> _Task instructions_: Search the listing below for the string "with" and copy every line where it occurs.

> _Supplied material_:
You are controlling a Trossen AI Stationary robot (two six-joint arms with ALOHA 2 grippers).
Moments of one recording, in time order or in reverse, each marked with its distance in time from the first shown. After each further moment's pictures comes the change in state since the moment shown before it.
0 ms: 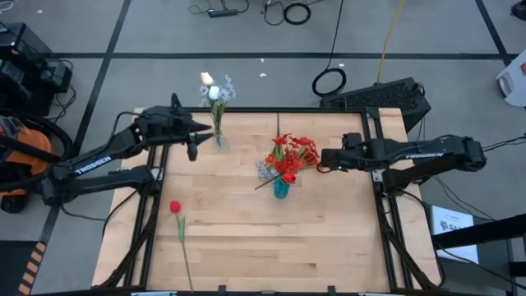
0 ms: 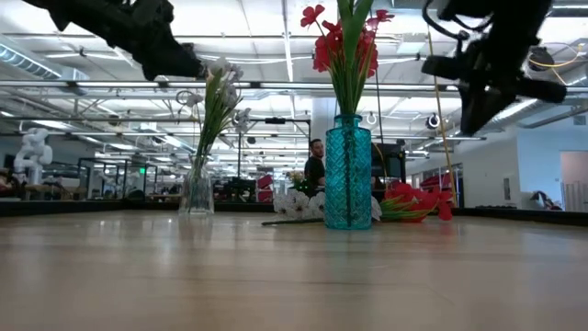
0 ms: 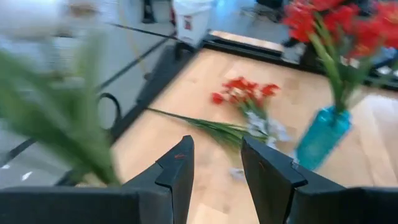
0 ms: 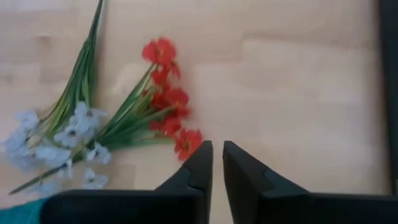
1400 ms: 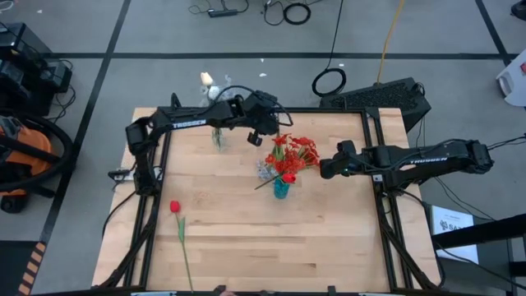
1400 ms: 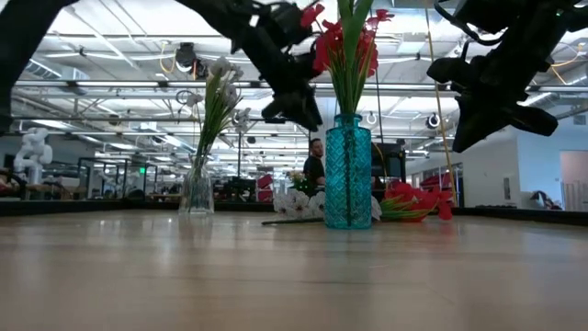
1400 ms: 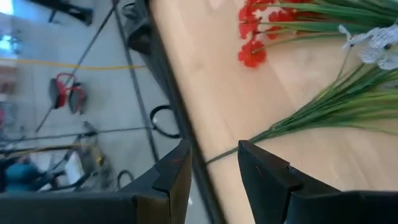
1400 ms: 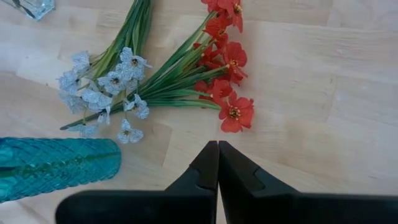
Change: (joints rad) left arm -0.185 1.147 0.900 -0.139 -0.305 1.004; right arm 0.000 -0.132 -0.229 0.356 -0.144 -0.214
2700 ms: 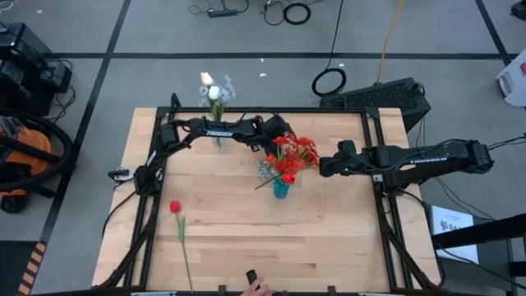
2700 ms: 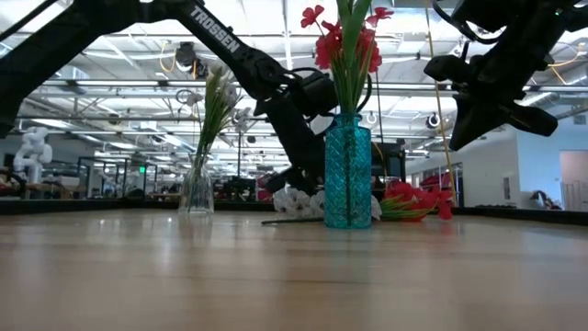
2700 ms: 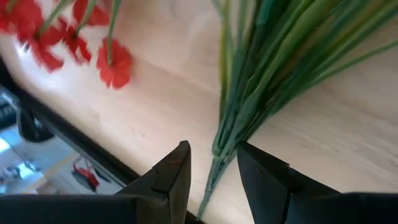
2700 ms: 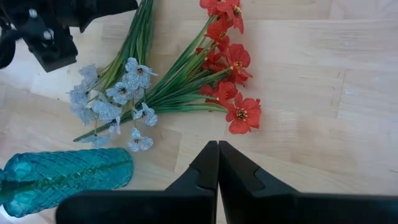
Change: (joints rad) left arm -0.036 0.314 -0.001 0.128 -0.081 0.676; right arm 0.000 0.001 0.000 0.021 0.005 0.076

> _Solution for this task_:
You are controlling a Trossen AI Stationary robot (two six-joint arms with ALOHA 2 grippers).
Moments of one recording, in time order or in reverse, each marked with its distance in time from the first shown. After each further moment's pictures comes the change in state since the moment shown before it.

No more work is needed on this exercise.